» Prompt
Could you copy every line of the data that contains "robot"?

» Records supplied

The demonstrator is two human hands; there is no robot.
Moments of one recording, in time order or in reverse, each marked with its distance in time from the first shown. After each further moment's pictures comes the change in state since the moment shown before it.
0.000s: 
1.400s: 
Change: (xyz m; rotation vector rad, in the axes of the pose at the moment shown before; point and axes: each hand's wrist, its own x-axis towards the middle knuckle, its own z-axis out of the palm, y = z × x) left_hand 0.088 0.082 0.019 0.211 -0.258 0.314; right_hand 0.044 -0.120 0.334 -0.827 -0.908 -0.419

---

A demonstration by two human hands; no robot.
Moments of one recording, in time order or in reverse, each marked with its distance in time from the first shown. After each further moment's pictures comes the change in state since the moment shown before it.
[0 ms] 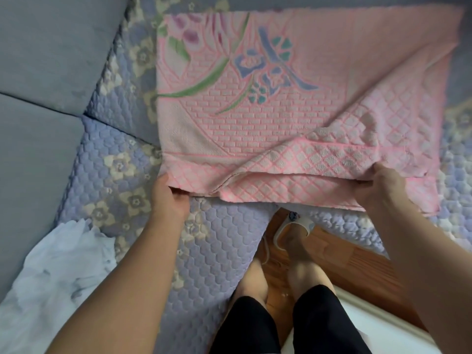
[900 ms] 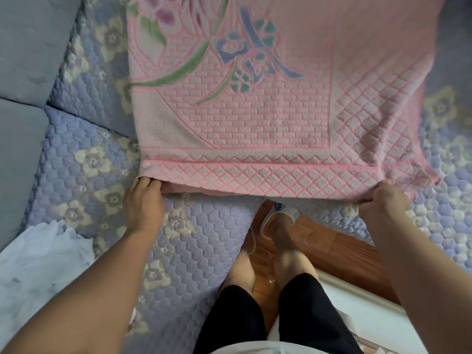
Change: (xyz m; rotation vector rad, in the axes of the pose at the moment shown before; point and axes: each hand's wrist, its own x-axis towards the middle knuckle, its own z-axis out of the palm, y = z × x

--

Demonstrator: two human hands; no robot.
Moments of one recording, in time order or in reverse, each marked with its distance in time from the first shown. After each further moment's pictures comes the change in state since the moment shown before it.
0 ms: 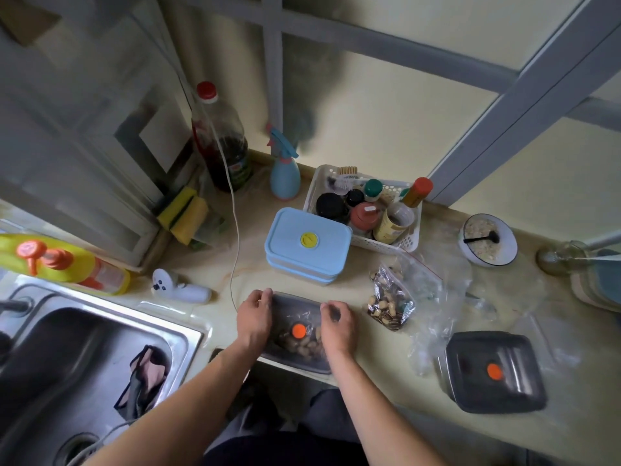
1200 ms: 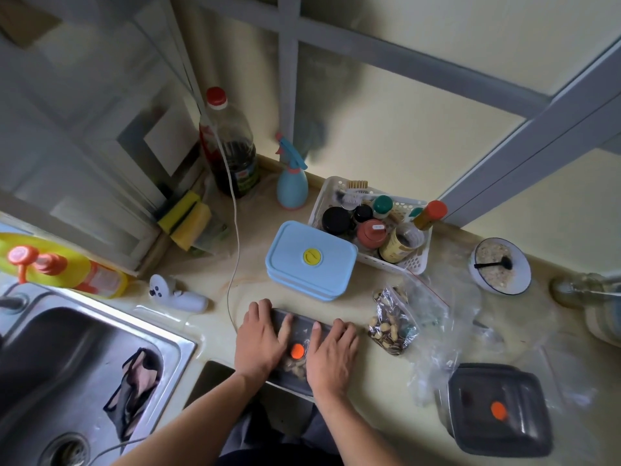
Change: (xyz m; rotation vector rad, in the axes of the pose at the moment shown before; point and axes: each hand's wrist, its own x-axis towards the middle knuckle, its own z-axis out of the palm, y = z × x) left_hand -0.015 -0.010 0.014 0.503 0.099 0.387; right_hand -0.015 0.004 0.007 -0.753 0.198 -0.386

» Completed task
The demonstrator is two human hands; there is no robot.
A demonstration by two human hands; no robot.
Demonstrator: two human hands; no robot.

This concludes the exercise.